| What you should do |
From the data below, copy each line that includes the word "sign".

==========

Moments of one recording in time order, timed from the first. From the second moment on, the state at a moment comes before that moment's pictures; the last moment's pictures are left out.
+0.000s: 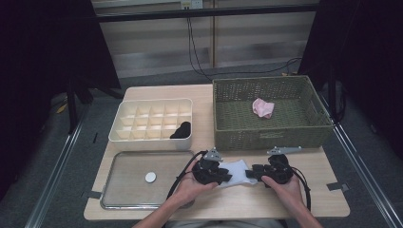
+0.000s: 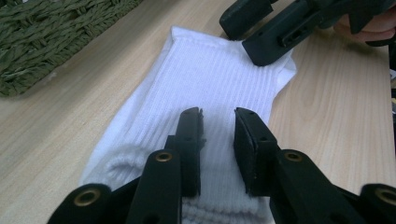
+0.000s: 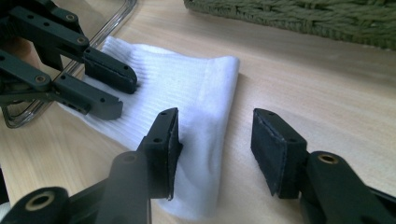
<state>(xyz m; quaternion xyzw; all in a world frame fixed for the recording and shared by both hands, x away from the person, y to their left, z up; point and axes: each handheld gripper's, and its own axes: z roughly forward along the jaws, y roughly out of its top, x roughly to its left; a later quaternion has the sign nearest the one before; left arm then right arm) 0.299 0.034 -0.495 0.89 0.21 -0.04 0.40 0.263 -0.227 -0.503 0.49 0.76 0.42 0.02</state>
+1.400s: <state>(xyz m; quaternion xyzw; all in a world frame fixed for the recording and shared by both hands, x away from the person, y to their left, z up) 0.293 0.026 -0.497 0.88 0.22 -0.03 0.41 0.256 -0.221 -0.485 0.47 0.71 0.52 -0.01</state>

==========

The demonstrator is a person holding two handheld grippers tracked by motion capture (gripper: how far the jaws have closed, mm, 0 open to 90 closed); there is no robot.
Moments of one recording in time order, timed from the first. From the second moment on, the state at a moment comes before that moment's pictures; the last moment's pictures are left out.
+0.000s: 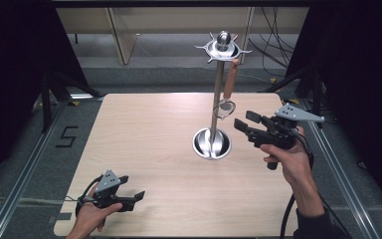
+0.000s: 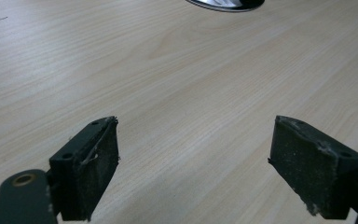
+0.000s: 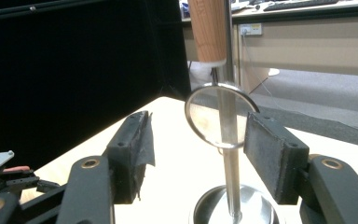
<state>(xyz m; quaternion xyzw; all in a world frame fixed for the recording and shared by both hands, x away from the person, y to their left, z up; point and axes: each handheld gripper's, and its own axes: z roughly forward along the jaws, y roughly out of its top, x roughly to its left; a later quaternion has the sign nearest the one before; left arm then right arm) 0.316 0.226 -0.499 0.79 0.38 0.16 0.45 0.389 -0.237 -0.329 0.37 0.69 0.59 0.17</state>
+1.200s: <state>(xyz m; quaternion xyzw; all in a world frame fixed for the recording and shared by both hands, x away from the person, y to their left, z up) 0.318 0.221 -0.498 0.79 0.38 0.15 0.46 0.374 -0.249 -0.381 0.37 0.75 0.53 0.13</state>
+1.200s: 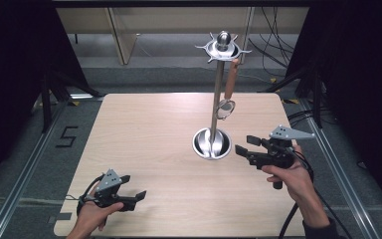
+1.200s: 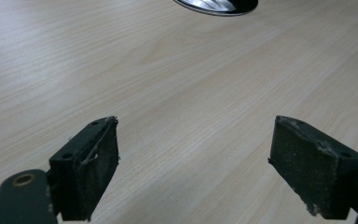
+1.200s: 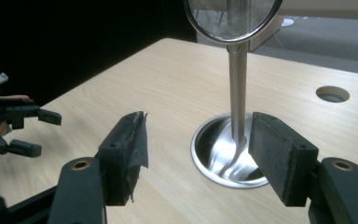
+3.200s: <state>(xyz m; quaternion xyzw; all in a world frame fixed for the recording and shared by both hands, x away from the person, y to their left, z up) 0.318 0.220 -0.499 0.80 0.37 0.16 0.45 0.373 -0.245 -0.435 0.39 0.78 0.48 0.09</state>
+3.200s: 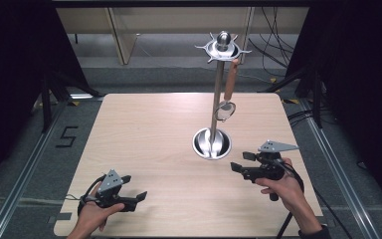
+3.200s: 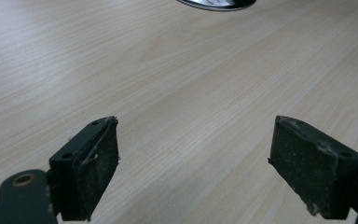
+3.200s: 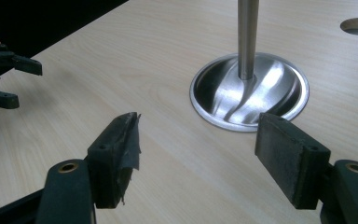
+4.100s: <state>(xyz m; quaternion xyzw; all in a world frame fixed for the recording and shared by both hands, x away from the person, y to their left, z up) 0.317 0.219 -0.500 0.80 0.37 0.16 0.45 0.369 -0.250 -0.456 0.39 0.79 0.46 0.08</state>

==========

| Answer area |
<state>(xyz m; quaternion xyzw; all in a world frame fixed for the recording and shared by both hands, x away from the person, y to their left, z up; point and axes: each handheld gripper's, and its own axes: z roughly forward along the jaws, y roughly out of its top, x roughly to its left; a later quaternion has the sign nearest the one before; left arm then right arm) 0.299 0.034 -0.495 0.89 0.21 -0.04 0.40 0.263 -0.227 -0.503 0.49 0.76 0.42 0.02</state>
<state>(xyz m; quaternion xyzw; all in a world frame fixed for the recording and shared by both hands, x away from the person, y to their left, z up; point and axes: each handheld gripper's, and its own axes: z roughly forward along the jaws, y roughly out of its top, x roughly to its left; a later quaternion has the sign nearest the one before; left arm then right arm) 0.316 0.226 -0.499 0.79 0.38 0.16 0.45 0.389 -0.237 -0.329 0.37 0.69 0.59 0.17</state>

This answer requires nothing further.